Enid had a gap of 9 months when she had to leave Coleshill, her home, her school and her friends to go and live with Aunt Jinny and her family in Tilehurst, Reading. This was because her mother Alice was in hospital firstly in Old Amersham and then in Aylesbury as she had severe arthritis in her knees; later she went to the seaside to convalesce. This happened around 1936-1937. Enid was too young to be left at home on her own, her father would have been at work all day and John, who was only about 14-15 himself, was working as a delivery boy for the chemist's shop [not Haddon's/on the corner?] in Old Amersham. Her Granny was about 73 years old and presumably too old to be able to take of her. Violet was in service and Daisy's home was too small. Elsie had never had children and Alice probably did not want to leave Enid in her care.

It was an unhappy time in many ways for Enid although her relatives were kind. Other people that Enid recalls are:

Pam Appleby who lived in 'the cottages opposite the church and near the pub' according to Enid -probably 4 Red Lion Cottages?

And Enid Stubbings, daughter of Fred Stubbings, who was head master from 1897-1931. The family lived in Laburnum Villas.

Enid went to Sunday School at Coleshill Baptist Chapel, a Methodist church, which was on Barracks Hill rather than to All Saints Church. She remembers going to some services in the chapel when she was virtually the only child there and some of the adults 'pointed at her' because she was on her own; she had gone out of curiosity and because it was 'something to do' as the village was 'so quiet'. Mrs Bates, a relative, used to play the organ and seemed to organise the activities there. In 'A History of Coleshill', it says - Mrs A. Bates secretary, as her father had been forty years before'. Apparently the Carter family [Daisy, Eric and Mary] also went there. Apparently the chapel did much better outings and Enid remembers going to Burnham Beeches on one.

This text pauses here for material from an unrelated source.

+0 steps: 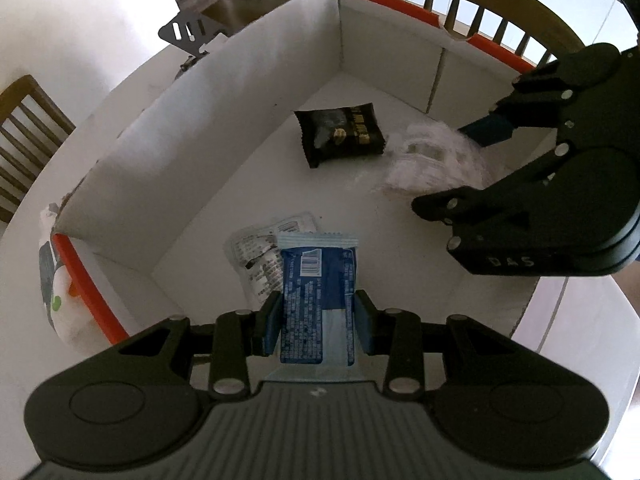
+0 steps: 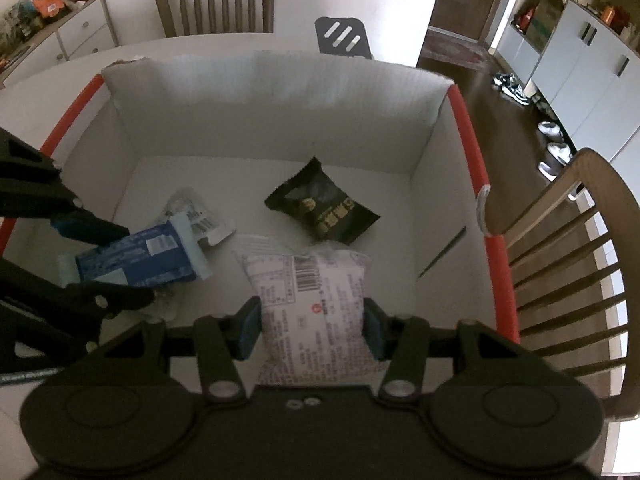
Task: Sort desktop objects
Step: 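Lower the pink bag into the shoebox with the right tool while the left lowers the blue box, then open the right tool releasing the pink bag while the left releases the blue box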
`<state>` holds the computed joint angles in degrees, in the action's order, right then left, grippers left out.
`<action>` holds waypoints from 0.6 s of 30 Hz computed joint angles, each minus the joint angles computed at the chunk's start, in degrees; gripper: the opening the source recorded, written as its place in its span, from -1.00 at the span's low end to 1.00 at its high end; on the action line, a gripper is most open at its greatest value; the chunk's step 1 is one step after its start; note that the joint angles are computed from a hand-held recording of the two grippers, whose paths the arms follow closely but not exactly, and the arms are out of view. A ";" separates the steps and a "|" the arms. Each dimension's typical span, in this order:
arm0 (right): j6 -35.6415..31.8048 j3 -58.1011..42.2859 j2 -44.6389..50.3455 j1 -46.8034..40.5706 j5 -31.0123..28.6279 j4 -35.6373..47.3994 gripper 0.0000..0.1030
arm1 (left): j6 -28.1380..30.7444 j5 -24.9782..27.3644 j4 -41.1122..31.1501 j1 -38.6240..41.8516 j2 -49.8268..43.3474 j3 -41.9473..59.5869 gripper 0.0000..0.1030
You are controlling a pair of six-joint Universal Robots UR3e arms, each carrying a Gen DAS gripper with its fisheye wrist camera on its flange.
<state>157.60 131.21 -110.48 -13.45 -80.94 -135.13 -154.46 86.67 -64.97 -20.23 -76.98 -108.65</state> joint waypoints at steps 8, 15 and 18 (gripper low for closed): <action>-0.45 0.44 -2.04 -2.36 2.70 1.91 0.20 | -1.28 -0.81 0.20 0.73 0.63 -0.29 -0.09; -1.89 0.02 -7.50 -5.24 5.49 6.50 0.24 | -1.44 -3.02 -0.38 2.44 4.01 -1.29 -0.06; -2.57 -0.33 -9.38 -5.98 6.09 8.39 0.24 | -1.07 -3.93 -1.24 3.41 5.72 -1.36 -0.06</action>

In terms of village life, Enid has several memories. There was the village store and post office opposite the pond, the common, the clay pits, the village hall, the farms and the blacksmith's. She recalls horses going into the pond. The pond froze over during some winters and although she did not have any skates, Enid would go on the ice to play and slide. She refers to one of the farms as 'Nell's farm' as Ellen Jevam was related to the farmers who had the farm near Barracks Hill. The other farm that she remembers most is the one by the windmill. John would go and help out at haymaking time. The two farms delivered milk in churns and they would use a 'dipper' to transfer it to a jug which was then put in the safe in the larder. David Pusey/Pursey did one milk round. A baker's van also came to the village and Enid remembers the hot cross buns that she had.

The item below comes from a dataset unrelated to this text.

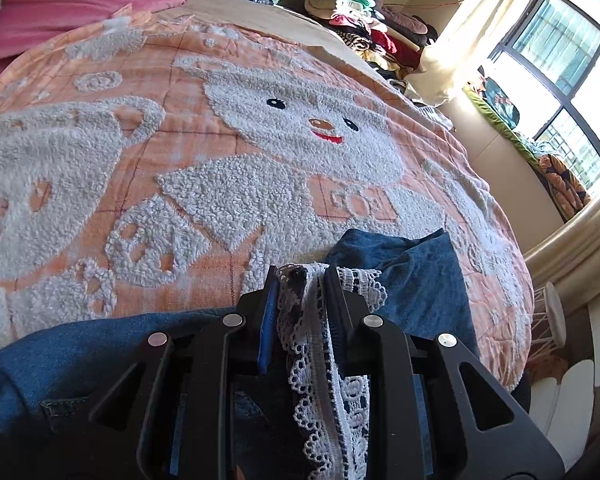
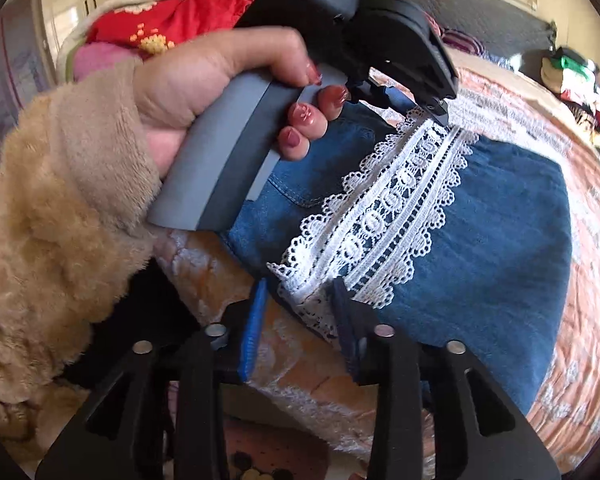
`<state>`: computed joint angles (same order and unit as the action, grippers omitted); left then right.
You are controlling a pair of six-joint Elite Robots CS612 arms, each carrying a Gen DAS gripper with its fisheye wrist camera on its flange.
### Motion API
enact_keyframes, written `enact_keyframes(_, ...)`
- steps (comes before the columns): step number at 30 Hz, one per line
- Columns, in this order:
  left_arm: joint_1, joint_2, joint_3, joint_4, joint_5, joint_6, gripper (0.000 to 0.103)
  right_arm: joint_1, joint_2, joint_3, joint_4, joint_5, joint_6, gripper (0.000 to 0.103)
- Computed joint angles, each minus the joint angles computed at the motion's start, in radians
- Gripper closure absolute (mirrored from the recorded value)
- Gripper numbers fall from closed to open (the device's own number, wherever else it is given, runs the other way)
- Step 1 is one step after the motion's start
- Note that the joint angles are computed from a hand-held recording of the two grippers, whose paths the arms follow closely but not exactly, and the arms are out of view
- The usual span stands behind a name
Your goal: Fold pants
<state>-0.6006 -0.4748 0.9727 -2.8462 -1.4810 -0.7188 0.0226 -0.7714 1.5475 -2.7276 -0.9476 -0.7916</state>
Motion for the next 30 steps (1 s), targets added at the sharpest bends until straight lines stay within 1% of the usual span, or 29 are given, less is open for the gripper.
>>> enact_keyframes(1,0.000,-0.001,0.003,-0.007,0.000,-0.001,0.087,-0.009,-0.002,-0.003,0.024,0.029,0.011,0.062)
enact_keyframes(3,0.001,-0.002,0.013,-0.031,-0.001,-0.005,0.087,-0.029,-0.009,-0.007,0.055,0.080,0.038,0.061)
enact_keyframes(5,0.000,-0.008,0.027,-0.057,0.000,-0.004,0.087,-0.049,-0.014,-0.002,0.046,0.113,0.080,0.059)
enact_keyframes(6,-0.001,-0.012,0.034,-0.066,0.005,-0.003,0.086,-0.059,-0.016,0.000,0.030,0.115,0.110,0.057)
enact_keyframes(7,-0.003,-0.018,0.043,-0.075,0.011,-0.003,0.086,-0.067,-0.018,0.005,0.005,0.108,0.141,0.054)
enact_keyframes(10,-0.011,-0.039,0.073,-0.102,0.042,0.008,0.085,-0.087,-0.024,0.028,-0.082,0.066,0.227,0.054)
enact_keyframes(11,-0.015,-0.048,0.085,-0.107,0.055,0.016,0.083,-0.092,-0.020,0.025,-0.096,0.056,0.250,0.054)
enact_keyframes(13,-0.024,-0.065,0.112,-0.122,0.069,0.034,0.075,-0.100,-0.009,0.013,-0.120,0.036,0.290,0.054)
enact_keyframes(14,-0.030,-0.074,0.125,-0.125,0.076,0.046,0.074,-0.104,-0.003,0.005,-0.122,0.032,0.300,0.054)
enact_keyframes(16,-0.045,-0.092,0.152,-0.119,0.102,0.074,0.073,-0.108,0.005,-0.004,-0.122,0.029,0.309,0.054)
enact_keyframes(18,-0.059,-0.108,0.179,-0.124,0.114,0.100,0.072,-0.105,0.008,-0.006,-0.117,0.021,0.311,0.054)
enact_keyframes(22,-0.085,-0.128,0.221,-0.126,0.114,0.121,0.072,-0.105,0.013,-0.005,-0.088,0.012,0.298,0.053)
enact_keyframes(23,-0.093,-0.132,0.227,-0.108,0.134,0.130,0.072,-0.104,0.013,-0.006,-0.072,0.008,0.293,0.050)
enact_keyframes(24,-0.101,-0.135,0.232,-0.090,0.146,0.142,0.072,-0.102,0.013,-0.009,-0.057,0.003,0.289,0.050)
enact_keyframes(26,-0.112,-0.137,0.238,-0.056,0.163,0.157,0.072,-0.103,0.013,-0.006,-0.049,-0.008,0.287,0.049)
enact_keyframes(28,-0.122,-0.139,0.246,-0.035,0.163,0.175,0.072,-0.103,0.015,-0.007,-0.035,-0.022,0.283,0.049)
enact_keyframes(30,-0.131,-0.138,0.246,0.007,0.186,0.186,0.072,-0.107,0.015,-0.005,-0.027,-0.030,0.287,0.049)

For most of her childhood, Enid's life was spent in and around the village and she only occasionally went elsewhere; she does remember going to the shops in Chesham on the bus - perhaps to Paterson's for clothes. She also recalls shops in Amersham such as Snell's bakery in Whielden Street and Renshaws in Station Road which sold underwear and you could buy things on the 'never never'. Pam Appleby recounts how the traders came to the village - the Puseys, Renshaws and Haddon's, the coal merchant. Also, the doctors' surgery was in Old Amersham and their family doctors were Dr Henderson and Dr Green.

During the war, things changed although not as much as elsewhere. They had doodlebugs, with their distinctive noise, that went over the village. There were evacuees who joined the school and the school routines had to change to accommodate the newcomers. For example, they had nature lessons outside of the classrooms to free up some space.

The Wilkins family, however, decided to leave the village around 1938/1939 as Frank wanted to move to a home nearer his work at the GPO in Amersham-on-the Hill; in the winter, her was tired of slipping and sliding down the fields and roads to reach the depot. John was working in Amersham by then but Enid was still at school and it was decided that she would continue going to Coleshill to complete her education so she would cycle from Weller Road to Coleshill each day. However, she eventually suffered from problems with her feet and had to leave Coleshill School and go to St George's School at Black Horse Bridge, Amersham Common.